Update: a new transcription of three other sonnets from Boothby’s Sorrows.

8 thoughts on “The Short Life and Long Afterlife of Penelope Boothby (1785–1791)

  1. I was looking at your post about Penelope Boothby while working on one I was doing about the “Sleeping Children” effigy in Lichfield Cathedral. The Boothby Monument influencing Lichfield work. Both are really stunning pieces or art in their own right, and I am glad to see that Penelope has been interpreted by others. Please consider doing a post about the Sleeping Children Memorial, I know I cannot do it justice.

    • Thank you for your article
      http://gravehunter-drw.blogspot.co.uk/2015/07/the-sleeping-children.html
      that indeed gives more pictures of the Thomas Bank sculpture of Penelope.
      Yes, it inspired “The Sleeping Children” sculpture by Francis Chantrey, as says the Wikipedia article about it. This article and the one on “Lichfield Cathedral” contain further pictures of that effigy.
      I have no other material than the one you presented, so I don’t see how I could write an article giving more than the above three references.

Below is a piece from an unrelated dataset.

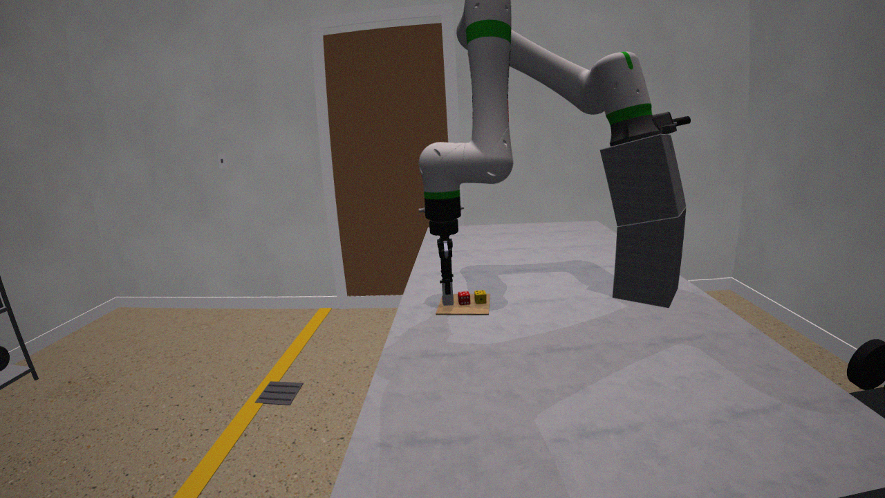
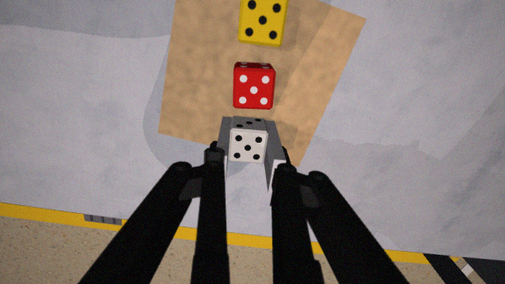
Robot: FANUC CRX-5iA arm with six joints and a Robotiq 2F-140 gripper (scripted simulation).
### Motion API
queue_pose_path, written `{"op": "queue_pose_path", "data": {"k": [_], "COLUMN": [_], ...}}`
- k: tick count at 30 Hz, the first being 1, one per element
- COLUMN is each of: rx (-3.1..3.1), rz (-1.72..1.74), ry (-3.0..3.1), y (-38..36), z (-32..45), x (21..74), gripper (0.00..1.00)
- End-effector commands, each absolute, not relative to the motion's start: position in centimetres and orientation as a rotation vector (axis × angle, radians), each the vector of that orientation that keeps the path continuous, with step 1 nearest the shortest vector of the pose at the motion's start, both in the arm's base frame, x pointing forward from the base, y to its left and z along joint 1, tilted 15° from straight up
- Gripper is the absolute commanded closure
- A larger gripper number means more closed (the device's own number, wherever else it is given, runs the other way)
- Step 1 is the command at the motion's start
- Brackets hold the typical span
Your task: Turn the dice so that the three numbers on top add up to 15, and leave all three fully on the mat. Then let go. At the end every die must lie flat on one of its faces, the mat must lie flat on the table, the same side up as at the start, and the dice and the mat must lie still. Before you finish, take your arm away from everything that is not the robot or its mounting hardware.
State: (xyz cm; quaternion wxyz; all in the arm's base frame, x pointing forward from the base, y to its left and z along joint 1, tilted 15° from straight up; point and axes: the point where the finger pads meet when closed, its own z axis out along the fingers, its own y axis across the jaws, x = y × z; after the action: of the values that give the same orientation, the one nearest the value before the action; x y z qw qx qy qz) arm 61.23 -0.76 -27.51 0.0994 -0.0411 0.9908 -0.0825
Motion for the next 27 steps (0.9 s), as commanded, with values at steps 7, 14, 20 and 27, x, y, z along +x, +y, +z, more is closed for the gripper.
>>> {"op": "queue_pose_path", "data": {"k": [7,14,20,27], "rx": [-0.121,-0.121,-0.121,-0.121], "rz": [-0.244,-0.244,-0.244,-0.244], "ry": [2.929,2.929,2.929,2.929], "y": [-0.76,-0.78,-0.80,-0.81], "z": [-27.52,-27.68,-27.79,-27.87], "x": [61.25,61.29,61.31,61.33], "gripper": [0.84,0.84,0.84,0.84]}}
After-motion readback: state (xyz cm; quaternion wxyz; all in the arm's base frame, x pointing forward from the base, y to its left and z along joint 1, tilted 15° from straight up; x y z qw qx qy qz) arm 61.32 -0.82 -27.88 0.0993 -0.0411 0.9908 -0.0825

  2. I am glad someone finally did something about Penelope Boothby. An interesting thing that Simon Schama mentioned in his series History of Britain is that ladies and gentlemen began to have more leisure time to enjoy their children. That was a luxury that never really existed before Rousseau turned people onto the joys of a child’s animal spirits. The down side that was never anticipated was that one’s grief would also be heightened whenever there was a loss.

    • This article came about in an unexpected way. Ten days ago, I was looking for images of dead girls, then Pip Starr told me of Brooke Boothby’s sonnets (with the link given here) and said that there must be many images of the monument to Penelope. After searching, I found out that Cherry Ripe by Millais emulated Penelope’s portrait, something that Pip did not know when he wrote the article on that topic, see our recent comments there. A full circle.

      • Christian, you did an exemplary job on this article, as I knew you would. You are a very thorough researcher, and that makes all the difference. Kudos! I think it may be your best article yet–it’s certainly a contender.

        • Ami: no, I did not find Rosalia Lombardo, but Victorian post-mortem photographs, and I used some of them.
          Pip: I wrote this article to please you, and I am glad that I succeeded. However I do not share your high opinion of it. To me, it is one of my worst articles, quickly researched and quicly written, just a summary of Rosemary Mitchell’s biographical notice, decorated with showy images gleaned on the web, but without any personal insight.

          • Christian, not every article needs to have personal insights to be good. You put research time into this and it paid off. You revealed things that I was unaware of, not only about Penelope Boothby but also about those pieces by Millais and Carroll, and that makes it a wonderful contribution. Don’t sell it short. It’s a good piece!